Dataset: Cr concentration and isotope data of chelex-100 extraction method from NH1410

In this study, we report chromium (Cr) isotopes for Cr(III), Cr(VI), and total Cr from three stations within the eastern tropical North Pacific (ETNP) oxygen deficient zone (ODZ) (see Figs. 1 and 2 of Huang, et al. 2021). Two of these stations (P1 and P2) were collected on cruises Roger Revelle 1804-5 (April to May 2018) and KM1920 (September 2019). The third (2T) was collected on cruise New Horizon 1410 (May 2014) whose primary data are reported in Moos, et al. (2020). Water samples were collected using Niskin Bottles on a CTD rosette or Niskin-X bottles on a TE clean rosette.

To separate Cr species and analyze their isotopic compositions, we used a Mg(OH)2 coprecipitation method similar to that reported in Janssen, et al. (2020) and Davidson, et al. (2019) with some differences in the details:

(1) A 50Cr–54Cr double spike was added to each sample before collecting Mg(OH)2. The double-spike was allowed to equilibrate with samples for ∼6 hours. Tests of equilibration time between 0.5 and 12 hours show no difference in isotopic values.

(2) No iron coprecipitation was done to separate Cr(III) from the Mg matrix. The Mg(OH)2 pellets were dissolved in HCl, pH-adjusted, and ready for column chromatography as described in Moos and Boyle (2019).

(3) To determine Cr(VI) isotopic composition, we filtered the supernatant after the Mg(OH)2 coprecipitation and acidified it to pH 1.9 with HCl for an extended time afterward.

The Cr(VI) that was left in solution converts to Cr(III) which we then analyze by a second double-spike Mg(OH)2 coprecipitation and column purification. Some Cr(VI) isotopic compositions were calculated using the concentration and isotopic composition of total Cr and Cr(III) by mass balance.

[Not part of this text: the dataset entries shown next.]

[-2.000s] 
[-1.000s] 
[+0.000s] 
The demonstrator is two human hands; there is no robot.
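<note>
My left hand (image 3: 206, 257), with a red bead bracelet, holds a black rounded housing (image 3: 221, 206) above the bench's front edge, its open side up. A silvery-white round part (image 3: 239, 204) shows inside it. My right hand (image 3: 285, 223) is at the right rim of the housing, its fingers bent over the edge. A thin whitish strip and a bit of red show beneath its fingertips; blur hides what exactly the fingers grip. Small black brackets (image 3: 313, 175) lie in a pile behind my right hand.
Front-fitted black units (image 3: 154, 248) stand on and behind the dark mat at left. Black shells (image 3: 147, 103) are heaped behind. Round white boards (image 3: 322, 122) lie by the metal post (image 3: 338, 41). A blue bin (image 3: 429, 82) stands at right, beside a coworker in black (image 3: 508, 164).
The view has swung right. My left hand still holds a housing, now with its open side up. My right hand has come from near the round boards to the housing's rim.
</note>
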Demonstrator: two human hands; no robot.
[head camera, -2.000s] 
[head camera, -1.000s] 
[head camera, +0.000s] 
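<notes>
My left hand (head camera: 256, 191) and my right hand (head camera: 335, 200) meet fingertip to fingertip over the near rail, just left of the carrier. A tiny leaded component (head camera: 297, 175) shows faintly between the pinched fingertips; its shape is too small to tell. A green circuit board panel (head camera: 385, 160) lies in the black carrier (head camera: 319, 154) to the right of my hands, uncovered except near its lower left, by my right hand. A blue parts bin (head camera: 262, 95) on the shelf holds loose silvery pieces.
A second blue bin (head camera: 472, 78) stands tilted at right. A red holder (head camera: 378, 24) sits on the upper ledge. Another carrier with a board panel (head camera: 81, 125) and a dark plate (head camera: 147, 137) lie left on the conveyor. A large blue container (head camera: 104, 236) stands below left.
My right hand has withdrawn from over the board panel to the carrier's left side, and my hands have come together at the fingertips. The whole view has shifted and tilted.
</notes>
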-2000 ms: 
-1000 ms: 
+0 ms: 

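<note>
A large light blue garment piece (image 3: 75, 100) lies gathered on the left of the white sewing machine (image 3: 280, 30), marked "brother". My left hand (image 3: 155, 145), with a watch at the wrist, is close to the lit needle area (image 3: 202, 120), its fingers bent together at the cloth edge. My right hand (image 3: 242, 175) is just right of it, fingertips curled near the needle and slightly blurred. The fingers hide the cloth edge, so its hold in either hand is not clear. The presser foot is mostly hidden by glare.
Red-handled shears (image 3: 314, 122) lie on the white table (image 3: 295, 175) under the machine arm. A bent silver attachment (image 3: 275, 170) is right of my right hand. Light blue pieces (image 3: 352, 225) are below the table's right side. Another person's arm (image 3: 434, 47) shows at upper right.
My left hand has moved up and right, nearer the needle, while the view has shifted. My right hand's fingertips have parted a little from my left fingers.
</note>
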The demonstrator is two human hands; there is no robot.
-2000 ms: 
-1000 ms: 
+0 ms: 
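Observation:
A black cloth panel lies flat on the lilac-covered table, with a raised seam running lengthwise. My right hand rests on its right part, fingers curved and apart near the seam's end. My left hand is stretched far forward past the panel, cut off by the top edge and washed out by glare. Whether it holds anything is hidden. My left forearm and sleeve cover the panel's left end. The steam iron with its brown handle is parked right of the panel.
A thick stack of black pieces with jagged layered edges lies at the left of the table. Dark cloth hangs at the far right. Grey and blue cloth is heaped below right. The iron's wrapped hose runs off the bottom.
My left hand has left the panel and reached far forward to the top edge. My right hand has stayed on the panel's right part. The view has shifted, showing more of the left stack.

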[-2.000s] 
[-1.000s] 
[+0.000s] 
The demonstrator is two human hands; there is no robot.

Additionally, we analyzed Cr(III) concentrations and isotope ratios by Cr(III) double-spike isotope dilution either at sea or immediately following thawing of frozen samples. Three samples were processed in both ways and all give the same results. The method for total Cr concentration and isotopic composition is described in detail in Moos and Boyle (2019). All of our samples have a within-run error of 0.02 to 0.19‰ (2 SE) on δ53Cr. The average [Cr] and δ53Cr values of a long-term in-house seawater standard are 3.20 ± 0.12 nmol/kg (SD, n = 20) and 1.02 ± 0.13‰ (2 SD, n = 20), respectively.

Instruments:
All Cr isotope measurements were made on an IsoProbe MC-ICP-MS. A 'peak-jump' mode was applied in the Cr isotope analysis on IsoProbe MC-ICP-MS. The plasma mass spectrometer was tuned on an 100 mM NH4S2O8 solution with 1 µM Cr to minimize polyatomic sulfur interferences (i.e. 32S16O1H+ on mass 49, 34S16O+ on mass 50, and 34S16O1H+ on mass 51) by lowering the signal of mass 49 (polyatomic) relative to mass 52 (Cr). Each sample was bracketed by two SRM-DS mixtures with the same sample Cr to DS ratio and similar signal level (within 10%). The δ53Cr data was calculated by iteration on each isotope correction and instrumental mass fractionation (β) in an Excel spreadsheet (Moos and Boyle, 2019). The [Cr] concentration was calculated by averaging the results from the single isotope dilution formula using corrected 50Cr and 54Cr.